Task instructions:
Set down the data again word for word. Skip any pictures.

Information provided:
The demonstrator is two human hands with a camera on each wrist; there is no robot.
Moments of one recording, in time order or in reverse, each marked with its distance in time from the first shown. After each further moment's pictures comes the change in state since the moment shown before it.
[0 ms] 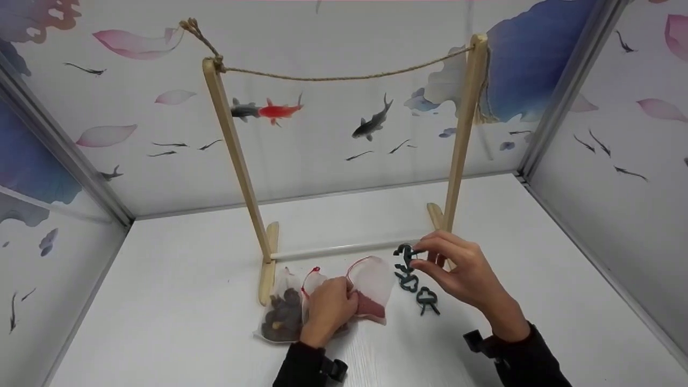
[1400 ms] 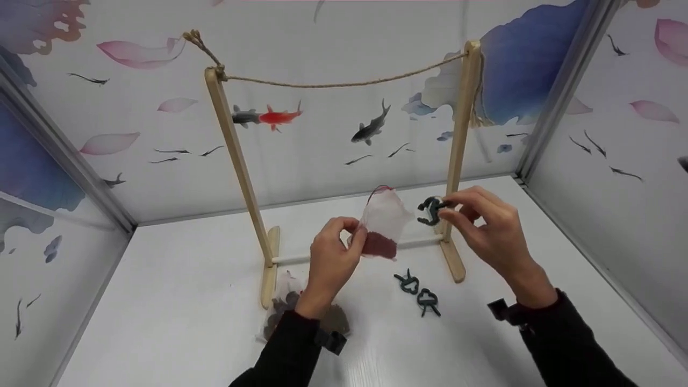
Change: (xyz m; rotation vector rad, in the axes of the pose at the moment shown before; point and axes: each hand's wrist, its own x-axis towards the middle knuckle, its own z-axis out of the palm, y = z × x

Output:
The demonstrator is two human hands with a camera on each wrist; there is no robot.
Moments of one recording, in time order or in reverse, each marked with its distance in time from the first shown. After each further moment's pictures comes the change in state since the moment shown before it.
[0 ms] 
[1400 ms] 
Change: (xyz m; rotation vector rad, in the axes of the pose at the moment shown before; point and axes: each hand's wrist, its own x-axis towards the middle knuckle, its own z-axis out of the palm, y = z × x

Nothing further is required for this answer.